In an arithmetic sequence, the third term is 10 and the fifth term is 16.

Question

I'm just working on some summer problems so that I can be more prepared when I go into my class in the fall. I found a website full of problems of the content we will be learning but it doesn't have the answers. I need a little guidance on how to do this problem.

In an arithmetic sequence, the third term is $10$ and the fifth term is $16$.
Find the common difference.
Find the first term.
Find the sum of the first $20$ terms in the sequence.

So, the arithmetic formula is $a_n = a_1 + (n – 1)d$ right?
The common difference is the difference between the terms I think. So $16 - 10 = 6$, but there is a term between that so divided by $2$ it is $3$.

How do I find the first term and the sum of the first 20 terms?

Answer 1

The pedestrian approach is to use your formula $a_n=a_1+(n-1)d$ and plug in the two values you know $$a_3=10=a_1+(3-1)d\\a_5=16=a_1+(5-1)d$$ This is two simultaneous equations that you can solve for $a_1,d$. You have already found $d=3$ essentially by subtracting the two. Now just plug that into one of them and evaluate $a_1$.

Otherwise, since you know $d=3$ you can just count two steps down from $a_3=10$ to get $a_1$

To get the sum of the first $20$ terms you need to know (and should have proved) that $$\sum_{i=1}^ni=\frac 12n(n+1)$$ If you write out the sum of the first $20$ terms you will need $d$ times this with $n=19$ plus to account for the $a$s

Answer 2

You have correctly found the common difference.

The $k$th term of an arithmetic sequence with initial term $a_1$ and common difference $d$ is $$a_k = a_1 + (k - 1)d$$ Since we are given that $a_3 = 10$ and $a_5 = 16$, we obtain \begin{align*} a_3 & = a_1 + (3 - 1)d = 10\\ a_5 & = a_1 + (5 - 1)d = 16 \end{align*} which is a system of two linear equations in two variables.

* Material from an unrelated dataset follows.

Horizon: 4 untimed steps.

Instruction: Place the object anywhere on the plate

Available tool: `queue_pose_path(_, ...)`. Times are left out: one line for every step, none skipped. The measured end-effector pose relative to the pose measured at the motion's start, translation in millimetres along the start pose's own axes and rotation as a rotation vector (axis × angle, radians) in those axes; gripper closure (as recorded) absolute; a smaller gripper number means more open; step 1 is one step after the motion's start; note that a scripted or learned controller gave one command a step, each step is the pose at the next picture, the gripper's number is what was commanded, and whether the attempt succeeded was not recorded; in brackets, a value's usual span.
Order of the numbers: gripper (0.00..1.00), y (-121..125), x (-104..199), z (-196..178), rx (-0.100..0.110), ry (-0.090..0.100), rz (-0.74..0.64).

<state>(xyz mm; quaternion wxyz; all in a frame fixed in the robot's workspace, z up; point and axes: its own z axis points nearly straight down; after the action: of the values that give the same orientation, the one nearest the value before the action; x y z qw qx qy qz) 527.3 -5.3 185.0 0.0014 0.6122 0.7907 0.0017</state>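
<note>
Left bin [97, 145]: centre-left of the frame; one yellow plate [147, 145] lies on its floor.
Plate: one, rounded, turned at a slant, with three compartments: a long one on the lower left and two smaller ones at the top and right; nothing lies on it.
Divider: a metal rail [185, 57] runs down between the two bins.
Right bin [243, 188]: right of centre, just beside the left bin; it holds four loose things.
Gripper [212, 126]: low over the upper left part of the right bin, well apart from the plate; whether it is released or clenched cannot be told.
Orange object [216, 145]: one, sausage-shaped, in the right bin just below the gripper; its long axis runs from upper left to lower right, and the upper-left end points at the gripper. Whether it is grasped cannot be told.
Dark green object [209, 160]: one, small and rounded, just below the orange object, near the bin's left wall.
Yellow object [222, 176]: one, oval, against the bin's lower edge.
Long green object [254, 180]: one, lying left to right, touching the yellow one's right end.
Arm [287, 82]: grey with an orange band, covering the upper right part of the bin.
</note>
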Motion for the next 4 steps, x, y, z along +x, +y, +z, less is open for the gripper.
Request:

Subtracting the first equation from the second yields $2d = 6 \implies d = 3$, as you found. Substituting $d = 3$ in the equation for $a_3$ yields $a_1 = 4$, as you found in the comments.

The $n$th partial sum (the sum of the first $n$ terms) of an arithmetic series \begin{align*} S_n & = \sum_{k = 1}^{n} a_k\\ & = \sum_{k = 1}^{n} [a_1 + (k - 1)d]\\ & = \sum_{k = 1}^{n} a_1 + \sum_{k = 1}^{n} (k - 1)d\\ & = a_1\sum_{k = 1}^{n} 1 + d\sum_{k = 1}^{n} (k - 1)\\ & = na_1 + \frac{d(n - 1)n}{2} \end{align*} from which you can find $S_{20}$ by substituting $20$ for $n$, $3$ for $d$, and $4$ for $a_1$.

Alternatively, \begin{align*} S_n & = \sum_{k = 1}^{n} a_k\\ & = a_1 + a_2 + a_3 + \cdots + a_{n - 2} + a_{n - 1} + a_n\\ & = a_1 + [a_1 + d] + [a_1 + 2d] + \cdots + [a_1 + (n - 3)d] + [a_1 + (n - 2)d] + [a_1 + (n - 1)d] \end{align*} Since we obtain the same sum if we write the terms in reverse order, we obtain \begin{align*} S_n & = a_n + a_{n - 1} + a_{n - 2} + \cdots + a_3 + a_2 + a_1\\ & = [a_1 + (n - 1)d] + [a_1 + (n - 2)d] + [a_1 + (n - 3)d] + \cdots + [a_1 + 2d] + [a_1 + d] + a_1 \end{align*} Adding the two expressions for $S_n$ yields \begin{alignat*}{10} S_n & = & a_1 & + & [a_1 + d] & + & \cdots & + & [a_1 + (n - 1)d] & + & [a_1 + (n - 1)d]\\ S_n & = & [a_1 + (n - 1)d] & + & [a_1 + (n - 2)d] & + & \cdots & + & [a_1 + d] & + & a_1\\ \hline 2S_n & = & [2a_1 + (n - 1)d] & + & [2a_1 + (n - 1)d] & + & \cdots & + & [2a_1 + (n - 1)d] & + & [2a_1 + (n - 1)d] \end{alignat*} Since there are $n$ columns in that sum, we obtain \begin{align*} 2S_n & = n[2a_1 + (n - 1)d]\\ 2S_n & = n[a_1 + a_1 + (n - 1)d]\\ 2S_n & = n(a_1 + a_n)\\ S_n & = \frac{n(a_1 + a_n)}{2} \end{align*} from which you can find $S_{20}$ by substituting $4$ for $a_1$ and using the formula $a_n = a_1 + (n - 1)d$ with $n = 20$ and $d = 3$ to find $a_{20}$.